Quote:
Originally Posted by Rau View Post
And, if we accept that the dysphoria is real and intense, it also does not seem to be beyond the bounds of possibility that SRS might be acceptable on the grounds that it is required for strictly therapeutic reasons. After all, there is no drug AFAIK which resolves the problem.
AFAIK, chemotherapy does not resolve cancer. * Neither do the drugs managing the signs and symptoms of Parkinson’s, a condition with no known cure, a condition that punished and ravaged my mother’s body for twenty five years. She passed last year, all 85 pounds of her at the end.
The question you pose has many arms, it seems, and I sense an arm twisting element there.

But to the best of my ability I will give you my honest answer.
I believe that SRS is not acceptable from
a moral standpoint, the reasoning in the links I already provided in my previous posts. In addition, this from the National Catholic Bioethics Institute
ncbcenter.org/page.aspx?pid=1287
explains it:
The moral judgment that genital-changing operations are immoral does not entail that people cannot have false beliefs, or that their feelings and attitudes cannot be irrational or not in conformity with reality. A person’s sex identity is not determined by one’s subjective beliefs, desires or feelings. It is a function of his or her nature. Just as there are geometrical givens in a geometrical proof, sexual identity is an ontological given. Psycho-therapy and loving acceptance of such persons suffering from sexual identity confusion is the proper way to love them. Mutilating their bodies is not.
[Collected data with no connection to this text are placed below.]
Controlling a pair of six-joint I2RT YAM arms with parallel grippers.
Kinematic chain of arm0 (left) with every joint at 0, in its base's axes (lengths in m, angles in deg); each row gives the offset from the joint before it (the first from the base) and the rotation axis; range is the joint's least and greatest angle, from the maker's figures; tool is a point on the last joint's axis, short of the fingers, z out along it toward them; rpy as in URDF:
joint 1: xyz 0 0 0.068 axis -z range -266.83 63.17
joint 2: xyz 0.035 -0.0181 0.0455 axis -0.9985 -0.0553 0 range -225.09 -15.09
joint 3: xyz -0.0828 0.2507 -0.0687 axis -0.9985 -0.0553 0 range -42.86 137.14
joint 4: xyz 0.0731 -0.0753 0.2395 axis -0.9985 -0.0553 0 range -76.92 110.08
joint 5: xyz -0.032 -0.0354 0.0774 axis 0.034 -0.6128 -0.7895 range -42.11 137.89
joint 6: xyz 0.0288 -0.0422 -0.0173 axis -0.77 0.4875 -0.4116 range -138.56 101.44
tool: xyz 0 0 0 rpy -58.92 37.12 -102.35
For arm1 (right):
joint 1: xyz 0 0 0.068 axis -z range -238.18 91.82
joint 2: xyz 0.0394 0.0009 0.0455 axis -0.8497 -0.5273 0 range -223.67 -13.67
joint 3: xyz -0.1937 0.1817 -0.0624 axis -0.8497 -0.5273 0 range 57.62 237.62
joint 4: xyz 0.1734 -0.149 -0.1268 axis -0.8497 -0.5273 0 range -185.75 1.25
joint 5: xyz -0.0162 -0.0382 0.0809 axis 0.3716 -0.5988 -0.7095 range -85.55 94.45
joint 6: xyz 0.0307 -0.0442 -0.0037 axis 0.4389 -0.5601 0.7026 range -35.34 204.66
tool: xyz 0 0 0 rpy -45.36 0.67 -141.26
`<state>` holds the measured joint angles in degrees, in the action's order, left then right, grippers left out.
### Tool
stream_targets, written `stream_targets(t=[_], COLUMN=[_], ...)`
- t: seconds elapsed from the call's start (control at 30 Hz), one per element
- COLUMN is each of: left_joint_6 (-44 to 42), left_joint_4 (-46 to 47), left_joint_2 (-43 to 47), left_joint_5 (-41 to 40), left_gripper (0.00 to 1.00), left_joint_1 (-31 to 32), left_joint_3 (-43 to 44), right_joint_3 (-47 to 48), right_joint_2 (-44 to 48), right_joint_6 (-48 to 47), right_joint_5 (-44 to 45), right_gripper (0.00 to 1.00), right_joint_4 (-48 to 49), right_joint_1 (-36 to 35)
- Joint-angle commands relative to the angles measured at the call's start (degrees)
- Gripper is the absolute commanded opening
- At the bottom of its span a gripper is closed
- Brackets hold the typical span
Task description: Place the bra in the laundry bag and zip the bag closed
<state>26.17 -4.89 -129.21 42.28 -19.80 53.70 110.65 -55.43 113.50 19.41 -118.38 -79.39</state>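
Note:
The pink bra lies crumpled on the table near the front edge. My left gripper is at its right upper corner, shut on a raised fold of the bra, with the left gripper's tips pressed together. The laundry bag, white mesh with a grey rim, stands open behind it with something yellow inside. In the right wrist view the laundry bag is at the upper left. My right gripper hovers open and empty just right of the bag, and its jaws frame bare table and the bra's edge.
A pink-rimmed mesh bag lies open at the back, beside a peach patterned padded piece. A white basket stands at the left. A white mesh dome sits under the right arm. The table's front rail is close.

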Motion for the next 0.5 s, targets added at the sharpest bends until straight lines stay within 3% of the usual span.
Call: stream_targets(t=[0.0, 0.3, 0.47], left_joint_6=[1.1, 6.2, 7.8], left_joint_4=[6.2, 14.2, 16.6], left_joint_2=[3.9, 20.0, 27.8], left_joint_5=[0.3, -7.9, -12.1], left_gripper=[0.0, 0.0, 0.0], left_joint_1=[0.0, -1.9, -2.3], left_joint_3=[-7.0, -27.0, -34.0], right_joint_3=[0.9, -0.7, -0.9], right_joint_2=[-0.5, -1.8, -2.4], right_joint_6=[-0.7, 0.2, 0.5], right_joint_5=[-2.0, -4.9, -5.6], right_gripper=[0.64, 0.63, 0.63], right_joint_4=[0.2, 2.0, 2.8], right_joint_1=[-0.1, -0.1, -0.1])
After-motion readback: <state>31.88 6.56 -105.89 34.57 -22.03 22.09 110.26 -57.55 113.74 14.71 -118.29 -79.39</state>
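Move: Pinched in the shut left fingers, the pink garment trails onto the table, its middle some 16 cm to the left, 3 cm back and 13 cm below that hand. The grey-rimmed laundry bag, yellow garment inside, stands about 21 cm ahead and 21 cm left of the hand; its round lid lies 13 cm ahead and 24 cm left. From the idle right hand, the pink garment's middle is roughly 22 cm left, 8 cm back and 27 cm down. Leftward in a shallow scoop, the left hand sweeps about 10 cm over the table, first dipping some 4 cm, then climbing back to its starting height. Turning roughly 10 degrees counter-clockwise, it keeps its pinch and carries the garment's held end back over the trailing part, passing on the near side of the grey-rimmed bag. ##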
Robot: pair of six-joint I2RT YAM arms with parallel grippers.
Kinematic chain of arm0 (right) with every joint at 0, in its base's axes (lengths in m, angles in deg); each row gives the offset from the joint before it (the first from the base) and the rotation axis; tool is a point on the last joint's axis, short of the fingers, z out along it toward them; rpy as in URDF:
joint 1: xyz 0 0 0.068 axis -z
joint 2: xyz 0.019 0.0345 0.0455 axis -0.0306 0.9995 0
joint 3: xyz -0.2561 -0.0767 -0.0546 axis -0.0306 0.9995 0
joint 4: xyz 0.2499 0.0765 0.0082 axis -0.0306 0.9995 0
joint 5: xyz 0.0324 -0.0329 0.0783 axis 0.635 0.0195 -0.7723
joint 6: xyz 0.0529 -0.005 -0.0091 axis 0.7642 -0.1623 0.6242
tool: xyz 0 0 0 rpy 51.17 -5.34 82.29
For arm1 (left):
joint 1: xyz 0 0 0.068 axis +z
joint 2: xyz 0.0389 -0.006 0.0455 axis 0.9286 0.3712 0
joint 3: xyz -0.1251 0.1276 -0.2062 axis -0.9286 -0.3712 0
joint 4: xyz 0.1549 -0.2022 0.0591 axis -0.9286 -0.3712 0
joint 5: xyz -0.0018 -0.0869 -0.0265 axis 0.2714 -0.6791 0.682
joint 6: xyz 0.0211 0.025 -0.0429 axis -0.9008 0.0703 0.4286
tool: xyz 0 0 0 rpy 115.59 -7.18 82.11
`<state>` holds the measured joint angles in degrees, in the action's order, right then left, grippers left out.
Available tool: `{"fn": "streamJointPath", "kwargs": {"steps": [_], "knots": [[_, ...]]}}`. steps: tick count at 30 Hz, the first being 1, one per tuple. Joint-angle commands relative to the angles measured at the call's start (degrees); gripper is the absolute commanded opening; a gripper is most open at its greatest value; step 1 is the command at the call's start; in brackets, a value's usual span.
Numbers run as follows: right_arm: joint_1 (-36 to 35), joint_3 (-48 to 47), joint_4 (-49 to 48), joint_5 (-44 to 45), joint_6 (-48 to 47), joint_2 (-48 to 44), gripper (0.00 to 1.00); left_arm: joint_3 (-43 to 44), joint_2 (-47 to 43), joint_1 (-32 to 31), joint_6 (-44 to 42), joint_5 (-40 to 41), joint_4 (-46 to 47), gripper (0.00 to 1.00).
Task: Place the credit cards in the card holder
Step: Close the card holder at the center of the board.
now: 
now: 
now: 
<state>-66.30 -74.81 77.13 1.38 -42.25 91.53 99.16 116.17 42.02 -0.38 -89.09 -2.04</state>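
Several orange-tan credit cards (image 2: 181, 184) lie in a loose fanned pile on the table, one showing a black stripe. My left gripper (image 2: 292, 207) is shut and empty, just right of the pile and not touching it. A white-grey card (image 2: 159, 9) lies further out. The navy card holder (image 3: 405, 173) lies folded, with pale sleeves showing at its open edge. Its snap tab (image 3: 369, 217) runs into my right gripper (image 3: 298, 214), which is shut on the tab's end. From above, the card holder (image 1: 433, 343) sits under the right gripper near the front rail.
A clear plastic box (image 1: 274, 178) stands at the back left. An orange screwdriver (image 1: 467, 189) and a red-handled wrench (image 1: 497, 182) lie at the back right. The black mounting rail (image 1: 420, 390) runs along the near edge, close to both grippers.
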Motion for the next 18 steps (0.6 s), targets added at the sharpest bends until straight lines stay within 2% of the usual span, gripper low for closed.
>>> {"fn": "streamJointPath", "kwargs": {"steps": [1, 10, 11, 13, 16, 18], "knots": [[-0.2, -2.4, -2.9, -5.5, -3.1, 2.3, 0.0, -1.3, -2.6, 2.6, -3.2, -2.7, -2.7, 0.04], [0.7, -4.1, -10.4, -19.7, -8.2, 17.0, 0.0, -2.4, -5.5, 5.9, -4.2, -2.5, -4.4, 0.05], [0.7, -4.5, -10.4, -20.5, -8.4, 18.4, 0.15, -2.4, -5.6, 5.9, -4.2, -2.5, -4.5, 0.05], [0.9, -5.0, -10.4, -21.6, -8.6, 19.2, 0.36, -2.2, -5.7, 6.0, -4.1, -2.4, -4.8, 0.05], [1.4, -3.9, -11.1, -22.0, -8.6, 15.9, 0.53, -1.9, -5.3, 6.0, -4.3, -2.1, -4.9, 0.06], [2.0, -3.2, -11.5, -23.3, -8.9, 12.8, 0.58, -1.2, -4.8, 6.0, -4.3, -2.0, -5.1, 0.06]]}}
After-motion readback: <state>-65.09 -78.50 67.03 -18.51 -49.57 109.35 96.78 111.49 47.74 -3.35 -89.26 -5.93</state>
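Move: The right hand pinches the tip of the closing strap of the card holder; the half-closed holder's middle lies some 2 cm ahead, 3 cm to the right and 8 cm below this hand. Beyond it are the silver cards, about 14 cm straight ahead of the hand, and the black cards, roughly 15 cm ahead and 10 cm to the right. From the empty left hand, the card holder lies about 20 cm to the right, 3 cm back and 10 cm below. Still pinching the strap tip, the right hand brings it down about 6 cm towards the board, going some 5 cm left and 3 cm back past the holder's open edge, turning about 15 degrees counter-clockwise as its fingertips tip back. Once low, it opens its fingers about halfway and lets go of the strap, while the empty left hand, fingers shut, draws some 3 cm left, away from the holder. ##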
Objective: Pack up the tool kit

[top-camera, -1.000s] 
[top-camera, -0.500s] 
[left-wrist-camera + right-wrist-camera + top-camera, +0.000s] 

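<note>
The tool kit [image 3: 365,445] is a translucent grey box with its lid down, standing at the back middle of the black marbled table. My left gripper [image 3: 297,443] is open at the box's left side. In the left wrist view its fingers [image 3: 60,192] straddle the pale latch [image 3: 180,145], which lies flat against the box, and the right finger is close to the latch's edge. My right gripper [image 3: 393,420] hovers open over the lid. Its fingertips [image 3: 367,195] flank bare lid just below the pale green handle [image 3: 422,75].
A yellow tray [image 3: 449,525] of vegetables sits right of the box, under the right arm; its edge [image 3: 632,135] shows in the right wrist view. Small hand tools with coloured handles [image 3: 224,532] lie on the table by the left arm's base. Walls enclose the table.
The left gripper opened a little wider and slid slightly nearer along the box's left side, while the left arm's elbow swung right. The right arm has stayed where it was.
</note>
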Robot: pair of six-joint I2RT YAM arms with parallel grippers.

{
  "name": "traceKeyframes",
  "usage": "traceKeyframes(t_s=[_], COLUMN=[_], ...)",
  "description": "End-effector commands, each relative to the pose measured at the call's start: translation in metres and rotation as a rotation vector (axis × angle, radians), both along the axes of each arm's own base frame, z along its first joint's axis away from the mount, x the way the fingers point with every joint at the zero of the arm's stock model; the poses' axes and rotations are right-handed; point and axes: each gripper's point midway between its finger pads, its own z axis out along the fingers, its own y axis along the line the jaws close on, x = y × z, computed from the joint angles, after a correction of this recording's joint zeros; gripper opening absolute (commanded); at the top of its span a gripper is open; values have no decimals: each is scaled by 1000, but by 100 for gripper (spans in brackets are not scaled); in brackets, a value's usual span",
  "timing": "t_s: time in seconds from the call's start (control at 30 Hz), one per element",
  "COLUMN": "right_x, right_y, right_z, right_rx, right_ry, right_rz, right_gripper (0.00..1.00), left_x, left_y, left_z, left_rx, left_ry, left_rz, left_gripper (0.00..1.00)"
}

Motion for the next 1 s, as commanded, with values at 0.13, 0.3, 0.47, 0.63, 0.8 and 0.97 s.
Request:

Psychotherapy and medications have always been used to palliate the mental suffering of transgender patients, which, by the way, do not cease with SRS.
SRS for “strictly therapeutic reasons” should not be based on face value of assertions by pro-SRS trans activists and their supporters. The “science” on transgenderism or gender dysphoria is far from settled, but proponents of SRS are grabbing as proof a lot of theorizing and studies that have not established biological cause of gender dysphoria. To this day, it is regarded as a psychiatric or psychological disorder. If you doubt this, check the current DSM.
Now if you or Joie will accuse me of being insensitive or dismissive of the mental anguish of a transgender patient because I am against SRS, please stop right there.
I think affirming medical and mental health professionals are taking the easier approach in giving in to demand for a surgical solution to a psychological disorder. It can be fatiguing of course for a medical provider or a therapist to a transgender patient who says each time that he or she would rather die than live in the body in which he or she was born. Likely this is a factor why many medical providers do not like dealing with, even discriminate against, transgender patients. They forget why they are in the healing arts: to cure sometimes, treat often, and comfort always.